• [GOAL OF THE EXERCISE]
Nothing but the pictures may be left out. Restate the rest of the entries word for word.
*** Opening PROVIDED DATA ***
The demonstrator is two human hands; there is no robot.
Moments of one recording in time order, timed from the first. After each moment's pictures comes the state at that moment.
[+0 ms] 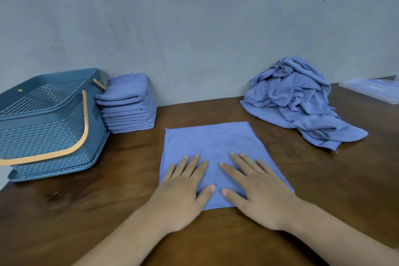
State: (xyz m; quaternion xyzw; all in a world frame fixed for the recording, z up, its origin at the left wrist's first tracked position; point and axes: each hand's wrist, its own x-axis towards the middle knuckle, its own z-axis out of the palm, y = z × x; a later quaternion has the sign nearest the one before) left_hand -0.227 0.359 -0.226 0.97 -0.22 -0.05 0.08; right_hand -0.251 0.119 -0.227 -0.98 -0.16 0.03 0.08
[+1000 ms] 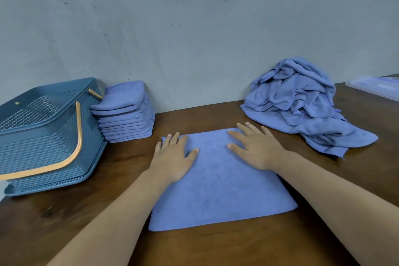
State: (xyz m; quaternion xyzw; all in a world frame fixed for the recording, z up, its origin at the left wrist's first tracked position) left_hand -0.102 0.357 -0.221 0.99 -0.09 0.01 0.11; right_hand -0.102 0.070 -0.221 -0.99 -0.12 0.01 0.08
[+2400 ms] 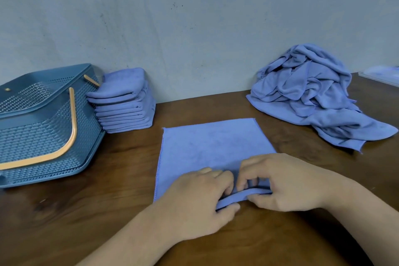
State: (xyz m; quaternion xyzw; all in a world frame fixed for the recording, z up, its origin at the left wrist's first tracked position) left_hand -0.226 0.326 -0.199 0.92 -0.36 0.00 0.12; right_hand -0.214 0.078 -0.181 -0.91 -0.34 0.08 0.20
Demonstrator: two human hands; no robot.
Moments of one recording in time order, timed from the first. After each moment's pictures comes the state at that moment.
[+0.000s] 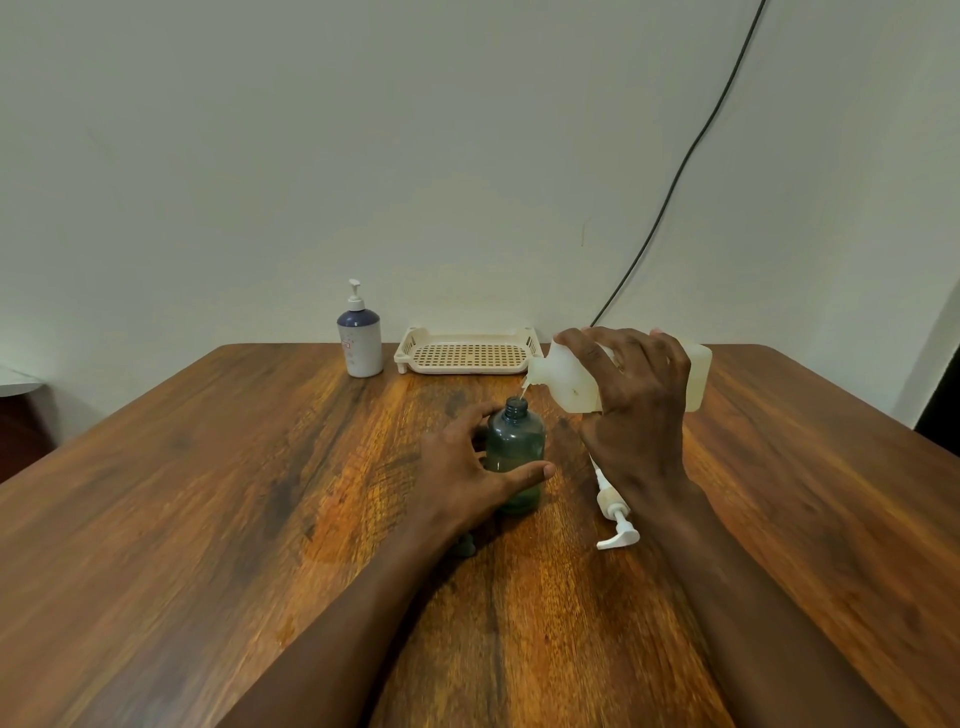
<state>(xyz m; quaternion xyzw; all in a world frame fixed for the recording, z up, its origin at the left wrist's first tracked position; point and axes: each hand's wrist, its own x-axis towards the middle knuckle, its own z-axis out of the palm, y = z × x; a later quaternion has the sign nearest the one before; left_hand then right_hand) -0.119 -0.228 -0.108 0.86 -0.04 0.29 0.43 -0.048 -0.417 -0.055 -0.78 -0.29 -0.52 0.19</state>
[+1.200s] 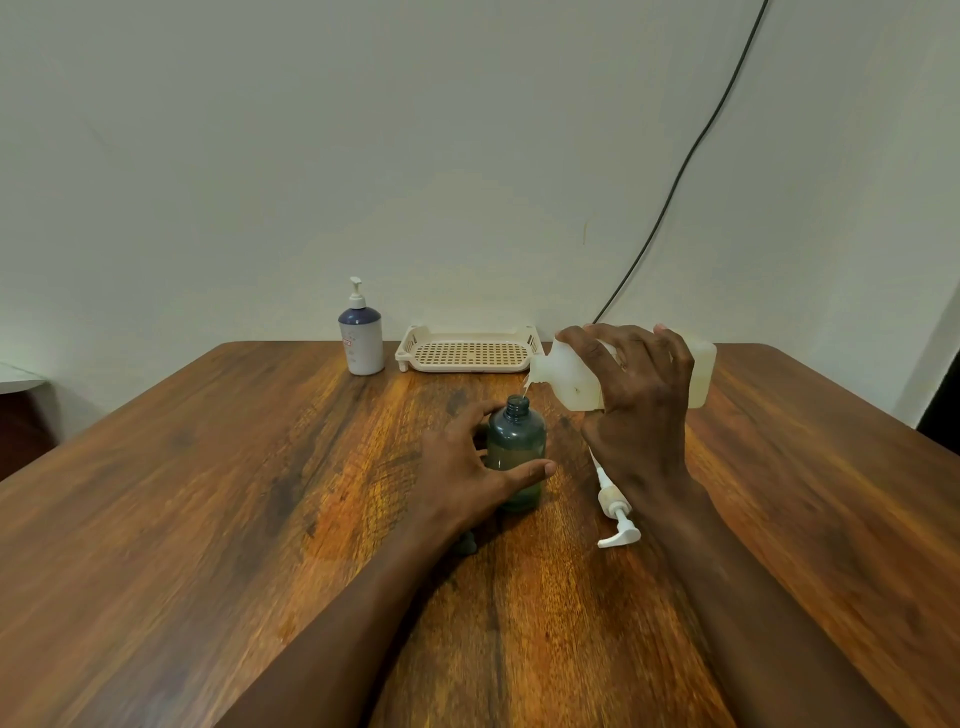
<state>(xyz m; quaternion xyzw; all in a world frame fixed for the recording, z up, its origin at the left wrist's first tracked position) -0.119 -0.227 -0.108 0.86 -0.05 0.29 0.43 -0.049 -0.417 -0.054 -0.77 -0.29 -0.53 0.19</state>
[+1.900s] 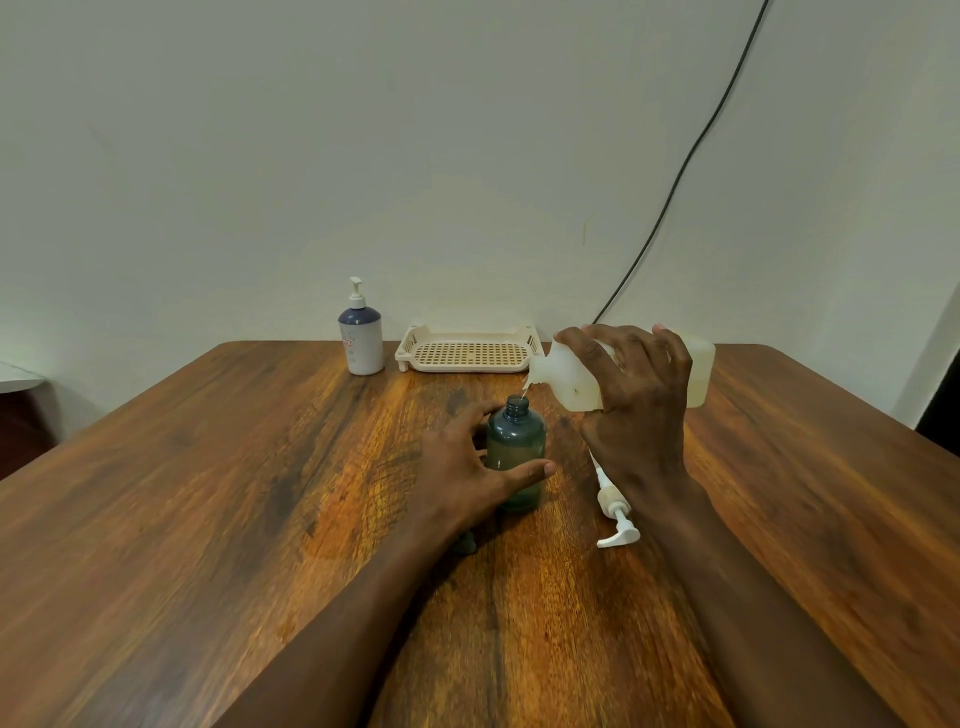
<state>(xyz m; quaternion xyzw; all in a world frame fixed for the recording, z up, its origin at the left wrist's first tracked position) -0.118 -0.227 -0.109 0.86 -0.05 0.29 0.42 -0.047 -0.417 -0.055 -0.77 -0.29 -0.53 0.19</state>
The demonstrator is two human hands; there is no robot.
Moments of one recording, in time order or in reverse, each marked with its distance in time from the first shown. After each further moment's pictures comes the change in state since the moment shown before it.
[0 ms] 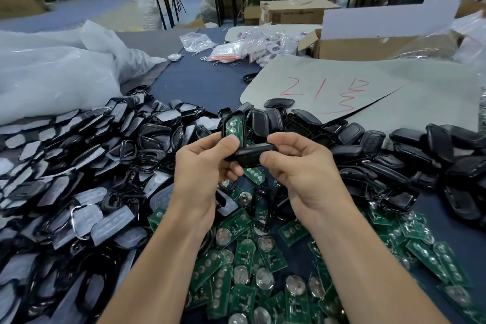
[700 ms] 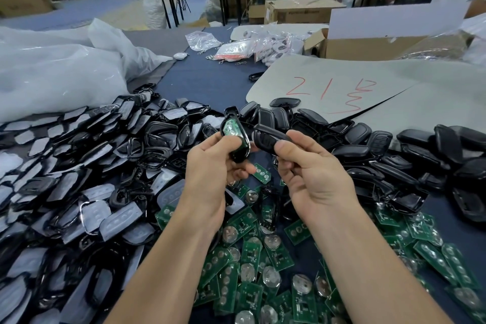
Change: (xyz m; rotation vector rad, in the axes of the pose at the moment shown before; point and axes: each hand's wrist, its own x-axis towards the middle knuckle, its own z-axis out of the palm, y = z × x) left_hand -0.003 0.001 0.007 -0.039 0.036 -0.075; right_hand -0.001 -0.003 0.007 0.356 0.157 0.160
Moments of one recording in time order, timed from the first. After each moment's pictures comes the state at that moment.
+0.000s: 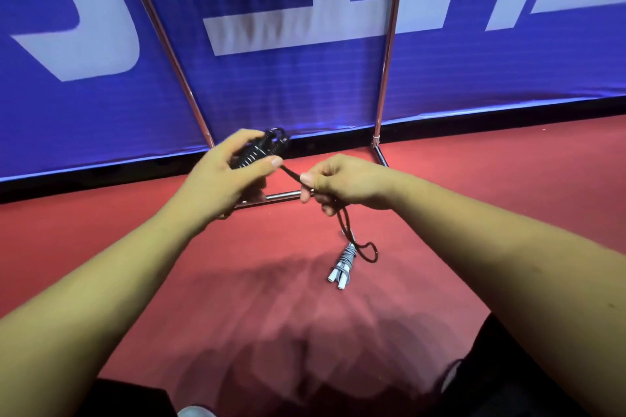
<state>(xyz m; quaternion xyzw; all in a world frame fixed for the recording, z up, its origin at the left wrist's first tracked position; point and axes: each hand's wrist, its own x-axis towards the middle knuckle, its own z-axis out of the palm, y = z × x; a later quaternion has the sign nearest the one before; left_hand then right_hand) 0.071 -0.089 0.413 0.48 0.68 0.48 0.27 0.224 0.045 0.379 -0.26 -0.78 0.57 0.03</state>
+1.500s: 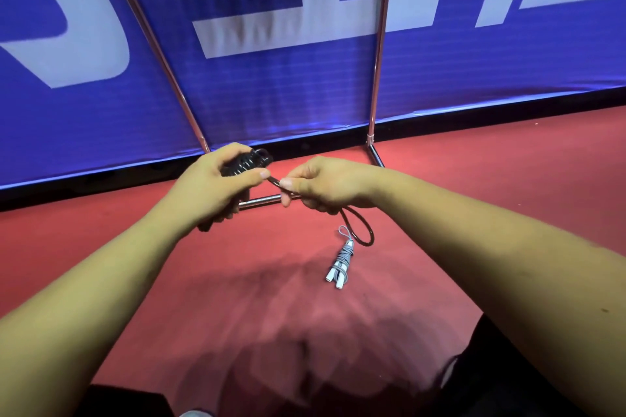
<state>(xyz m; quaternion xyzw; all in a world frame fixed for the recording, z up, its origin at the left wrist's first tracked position) 0.058 -0.087 0.409 0.51 0.73 0.37 0.24 0.221 0.034 0.391 -0.24 -0.82 0.52 0.00</state>
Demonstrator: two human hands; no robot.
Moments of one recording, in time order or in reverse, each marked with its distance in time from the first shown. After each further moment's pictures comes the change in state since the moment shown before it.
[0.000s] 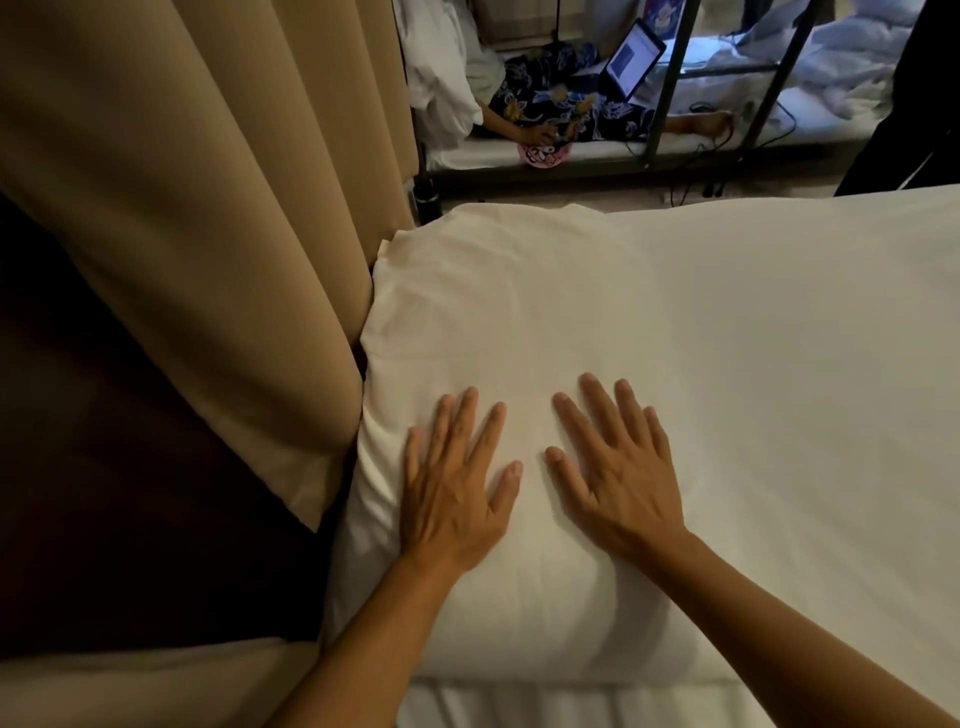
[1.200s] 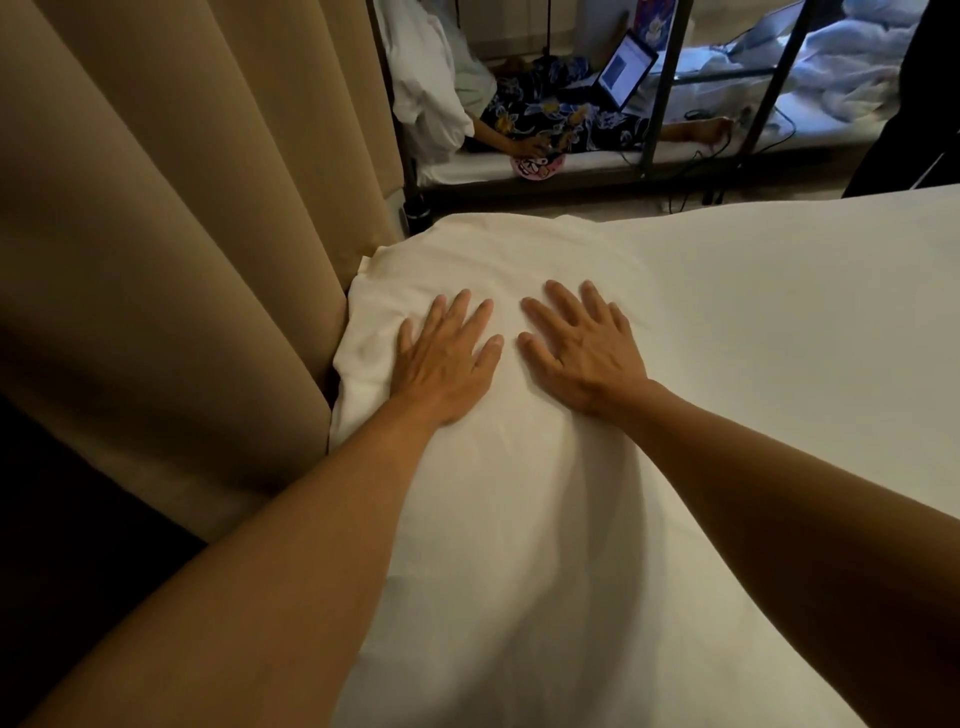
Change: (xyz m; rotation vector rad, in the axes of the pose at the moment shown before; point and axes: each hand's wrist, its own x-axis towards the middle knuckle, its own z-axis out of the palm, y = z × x) left_hand 0.180 -0.013 -0.010 0.032 -0.142 -0.021; right_hand 0.170 0.029 -0.011 -0.062 -0.031 -0.083
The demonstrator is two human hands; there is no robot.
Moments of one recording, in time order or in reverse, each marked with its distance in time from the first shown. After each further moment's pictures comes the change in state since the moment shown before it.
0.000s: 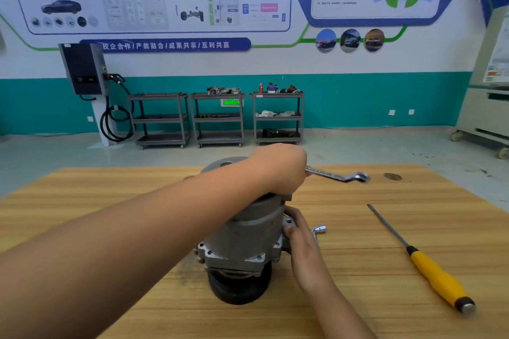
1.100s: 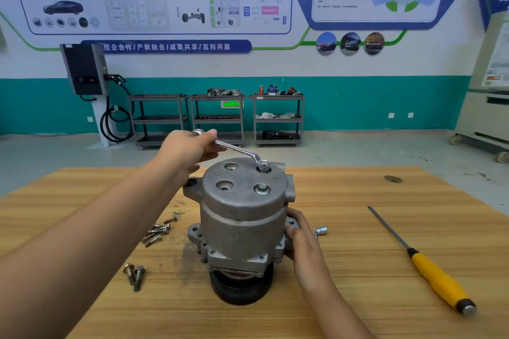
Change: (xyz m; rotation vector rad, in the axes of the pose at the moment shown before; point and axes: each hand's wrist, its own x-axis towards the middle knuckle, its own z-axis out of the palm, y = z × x) left_hand -0.036 -0.109 0.008 -1.297 0.464 -0.638; right_hand -0.003 0.000 0.003 0.028 0.017 0.037
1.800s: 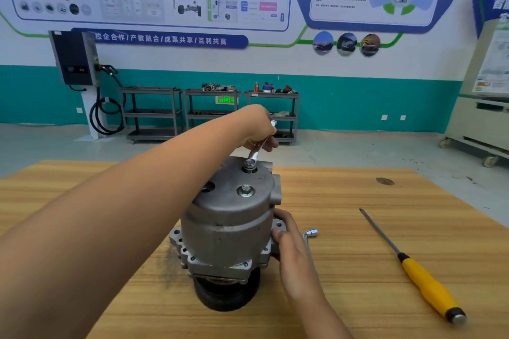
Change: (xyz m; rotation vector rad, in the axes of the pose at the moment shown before) left_hand 0.016 0.055 0.095 0.562 -0.437 0.168; right_hand -0.002 -0.004 0.000 -0.035 -0.024 -0.003
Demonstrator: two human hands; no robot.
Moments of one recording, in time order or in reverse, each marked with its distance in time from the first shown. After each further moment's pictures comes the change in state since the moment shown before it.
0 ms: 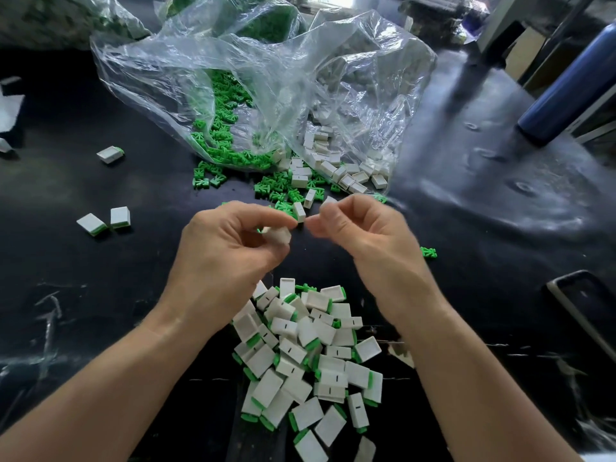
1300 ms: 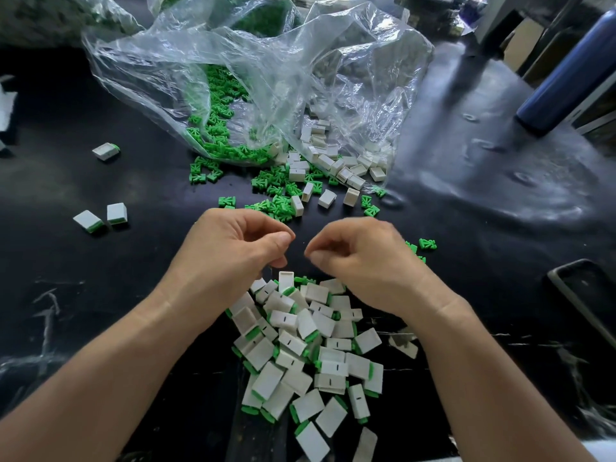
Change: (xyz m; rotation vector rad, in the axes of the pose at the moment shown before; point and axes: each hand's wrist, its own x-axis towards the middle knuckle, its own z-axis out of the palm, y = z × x) left_hand 0.001 0.006 0.000 0.084 -0.100 -0.220; right_hand 0.002 0.004 -0.006 -0.633 -0.176 -0.019
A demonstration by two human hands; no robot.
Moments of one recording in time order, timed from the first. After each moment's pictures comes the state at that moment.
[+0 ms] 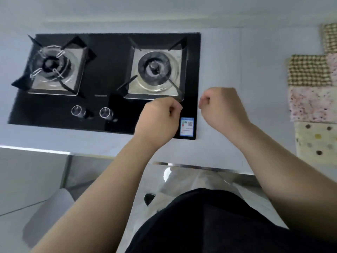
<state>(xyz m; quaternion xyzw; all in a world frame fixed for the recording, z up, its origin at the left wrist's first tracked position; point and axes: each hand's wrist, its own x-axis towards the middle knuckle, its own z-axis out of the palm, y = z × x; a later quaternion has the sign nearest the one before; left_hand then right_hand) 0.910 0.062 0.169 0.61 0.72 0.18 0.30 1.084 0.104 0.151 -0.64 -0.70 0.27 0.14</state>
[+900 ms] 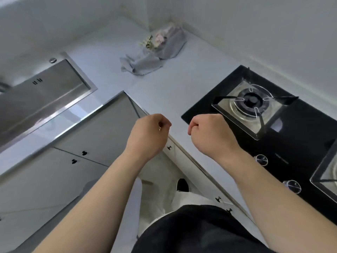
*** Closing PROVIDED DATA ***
• [EXERCISE RESPONSE]
The demonstrator is two human hands; there is no robot.
Moments of one recording in time order, timed from the first. After each moment's pictures comes the state at that moment.
[+0 ms] 
State: (xyz m; quaternion xyzw; all in a world frame fixed for the recording, z up, its origin at the left wrist's first tracked position; point and axes: each hand's wrist, its own x-axis towards the middle knuckle, its own z-axis out of the palm, y = z × x; a later quaternion has the sign nearest the one before) left_hand -0.227 0.359 -0.226 0.97 -0.22 -0.05 0.08; right_hand -0.251 0.119 -0.227 -0.98 -0.16 0.03 0.08
[+1000 ms] 
State: (xyz m; quaternion xyzw; all in a world frame fixed for the recording, z up, its origin at the left wrist's first tracked position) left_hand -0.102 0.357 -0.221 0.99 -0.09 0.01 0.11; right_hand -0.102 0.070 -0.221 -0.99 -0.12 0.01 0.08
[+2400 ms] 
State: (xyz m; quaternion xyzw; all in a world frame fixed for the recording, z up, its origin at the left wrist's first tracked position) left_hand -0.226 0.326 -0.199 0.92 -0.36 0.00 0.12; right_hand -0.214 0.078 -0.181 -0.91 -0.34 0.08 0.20
Demonstrator: two human hands; no robot.
Moments of one recording in time order, timed from the first. After each moment's pictures comes the state at that moment.
[+0.000s] 
<state>(xyz m; quaternion xyzw; all in a world frame fixed for the recording, z up, its origin at the left wrist's first tracked position; point and axes: each hand's wrist, its own x-axis towards the middle knuckle, its own z-axis out of the palm, y = z × x; a later quaternion has the sign nearest the one before; left_hand then right_hand) -0.119 -0.228 -0.108 0.86 -0.04 0.29 0.43 -0.048 -0.417 -0.055 -0.78 -0.29 -0.52 0.19</state>
[+1.200s] 
<state>(xyz m; quaternion xyzw; all in a world frame fixed for the recording, z up, its origin at the left wrist's first tracked position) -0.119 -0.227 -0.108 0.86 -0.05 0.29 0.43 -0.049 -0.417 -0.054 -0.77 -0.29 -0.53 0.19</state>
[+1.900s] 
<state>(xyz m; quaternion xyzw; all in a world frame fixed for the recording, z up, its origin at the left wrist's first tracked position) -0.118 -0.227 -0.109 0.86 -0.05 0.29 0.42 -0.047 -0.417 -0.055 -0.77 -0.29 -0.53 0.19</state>
The demonstrator is two human hands; there is no robot.
Moments of one recording, in time order or in reverse, each marked with its distance in time from the first shown. After each further moment's pictures comes the change in state since the moment shown before it.
[0 ms] 
[700 ms] 
Change: (xyz m; rotation vector rad, in the axes of the pose at the moment shown before; point and axes: each hand's wrist, its own x-axis towards the middle knuckle, its own z-axis out of the palm, y = z × x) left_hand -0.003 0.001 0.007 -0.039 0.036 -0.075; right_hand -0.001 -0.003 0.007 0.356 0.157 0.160
Moments of one recording in time order, timed from the first. After each moment's pictures comes the state at that moment.
+0.000s: 
<state>(xyz m; quaternion xyzw; all in a world frame fixed for the recording, z up, its origin at the left wrist's first tracked position; point and axes: each hand's wrist, its own x-axis towards the middle knuckle, its own z-axis out of the palm, y = z × x; a later quaternion has the sign nearest the one before; left_hand then right_hand) 0.071 -0.089 0.413 0.48 0.68 0.48 0.27 0.224 0.045 0.379 -0.26 -0.78 0.57 0.03</state>
+1.500s: 
<state>(xyz m; quaternion xyzw; all in a world frame fixed for the recording, z up, its origin at the left wrist's first tracked position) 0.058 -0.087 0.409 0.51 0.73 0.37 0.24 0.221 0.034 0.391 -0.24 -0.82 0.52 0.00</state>
Demonstrator: two human hands; no robot.
Moments of one recording, in time order or in reverse, each marked with its distance in time from the first shown. After each further moment's pictures comes the change in state since the moment shown before it.
[0.000s] 
[1.200s] 
Change: (xyz m; rotation vector rad, in the axes of the pose at the moment shown before; point and axes: each hand's wrist, its own x-axis towards the middle knuckle, its own z-axis out of the palm, y = z × x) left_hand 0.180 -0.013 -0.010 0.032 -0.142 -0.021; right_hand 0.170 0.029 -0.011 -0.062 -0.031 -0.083
The demonstrator is two human hands; there is no robot.
Moments of one recording, in time order or in reverse, each marked with its distance in time from the first shown. After each further moment's pictures comes the change in state since the moment shown before it.
0.000s: 
1.100s: 
Change: (xyz m; rotation vector rad, in the axes of the pose at the moment shown before; point and axes: each hand's wrist, its own x-axis towards the middle knuckle, its own z-axis out of the palm, y = z × x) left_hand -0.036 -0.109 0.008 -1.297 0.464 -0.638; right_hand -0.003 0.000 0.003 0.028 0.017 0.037
1.800s: 
Change: (xyz m; rotation vector rad, in the axes of the pose at the moment shown before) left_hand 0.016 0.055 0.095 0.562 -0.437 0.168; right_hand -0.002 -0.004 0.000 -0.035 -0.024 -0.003
Demonstrator: two human hands; no robot.
Moments of one recording, in time order or in reverse, each marked with its distance in time from the first shown. After each further moment's pictures comes the change in state since the moment shown before it.
0 ms: 
1300 ms: 
Change: (xyz m; rotation vector rad, in the axes of the pose at the moment shown before; point and axes: each hand's wrist, its own x-axis towards the middle knuckle, its own z-axis out of the palm, y = z × x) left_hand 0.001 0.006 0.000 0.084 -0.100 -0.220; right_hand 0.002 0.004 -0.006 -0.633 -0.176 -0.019
A demonstration by two human hands; no robot.
Moments of one recording in time order, timed from the first. After each moment's pictures comes the state at that moment.
[+0 ms] 
<state>(xyz m; quaternion xyzw; all in a world frame fixed for the recording, z up, its origin at the left wrist's first tracked position; point and axes: each hand's wrist, its own x-axis towards the middle knuckle, its own z-axis out of the palm, y = z × x; a later quaternion has the sign nearest the one before; left_hand then right_hand) 0.910 0.062 0.169 0.61 0.72 0.18 0.30 1.084 0.104 0.151 -0.64 -0.70 0.27 0.14</state>
[+900 ms] 

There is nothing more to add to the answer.